Интересную оценку Я. Д. Фризеру дал С. И. Равикович, бывший нередко его главным оппонентом по вопросам еврейской общественной жизни:
На общем фоне дальневосточного, оторванного от больших мировых центров еврейства, Я. Д. представлял собою очень интересную фигуру, являлся своеобразным самородком и стоял головой выше многих из его коллег по торгово-промышленной и финансовой деятельности. <…> Сионизму Я. Д. сочувствовал еще в Иркутске, но попав в харбинскую сионистскую среду, окончательно примкнул к сионистской организации [Равикович 1933: 20–21].
О смерти Фризера написали и американские еврейские газеты, поскольку он идеально вписывался в американский миф о человеке, добившемся финансового успеха за счет собственных талантов и вместе с тем находившем время для многогранной общественной деятельности, добавив к его биографии тот малоизвестный для харбинской общественности факт, что им был создан фонд для покупки земель в Палестине, объединявший в основном выходцев из Восточной Сибири [Litai 1933: 53–54; The Detroit Jewish Chronicle 1933: 5]. На 18-м сионистском съезде была почтена память Я. Д. Фризера как выдающегося общественного деятеля, члена сионистской организации и бывшего председателя Комитета еврейского национального фонда (Керен Гаясод) [Памяти Я. Д. Фризера 1933: 23]. Но самое лиричное поминовение Я. Д. Фризера оставил один из его немногих харбинских друзей, бессменный секретарь еврейской общины А. Изгур:
Как в своей личной, так и общественной работе Я. Д. Фризер всегда проявлял одну замечательную черту характера почти всех сибирских евреев: прямоту, искренность и абсолютную честность.

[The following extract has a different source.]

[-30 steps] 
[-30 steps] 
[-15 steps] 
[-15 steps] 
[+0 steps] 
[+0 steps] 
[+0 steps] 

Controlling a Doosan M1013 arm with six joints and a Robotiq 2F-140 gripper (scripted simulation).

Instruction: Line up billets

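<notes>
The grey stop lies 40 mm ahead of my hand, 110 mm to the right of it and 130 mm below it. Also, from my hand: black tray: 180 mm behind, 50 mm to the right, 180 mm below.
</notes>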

Свои взгляды он всегда высказывал открыто, не оставляя ничего недоговоренного или такого, что могло быть различно истолковано. <…> Не желание ли остаться в нашей памяти таким, каким мы его знали всю жизнь – сильным, прямым, честным, благородным и достойным человеком и евреем – не это ли желание привело его к столь трагическому концу? [Изгур 1933: 23].
В своих дневниковых записях, относящихся к дореволюционному периоду, Яков Фризер основной упор делал на профессиональных вопросах золотопромышленности, своем участии в общественных начинаниях и проектах, старательно обходя вниманием свою личную жизнь и воспитание детей – Дворы и Михаила. Вместе с тем сохранившиеся и выявленные исследователями данные и материалы дают возможность охарактеризовать супругу Якова Фризера, Надежду Фиселевну (урожденную Риф), как личность незаурядную и самодостаточную.
Малая часть личной библиотеки Фризера, насчитывающей более 4000 томов, после революции попала в отдел народного образования Иркутска, а потом влилась в собрание Иркутской областной государственной универсальной научной библиотеки им. И. И. Молчанова-Сибирского. Среди книг, статистических сборников, географических очерков развития золотопромышленности имеются книги по психологии и педагогике детского дошкольного возраста таких выдающихся для своего времени ученых и педагогов, как В. П. Вахтеров и М. И. Покровская, бывшая, помимо профессиональной врачебной деятельности, и пионером феминистского движения в России, а также подшивка журнала «Вестник воспитания: научно-популярный журнал для родителей и воспитателей». Именно воспитание дошкольников было сферой интересов жены Якова Давидовича Н. Ф. Фризер, в которой она и реализовала себя уже в Харбине.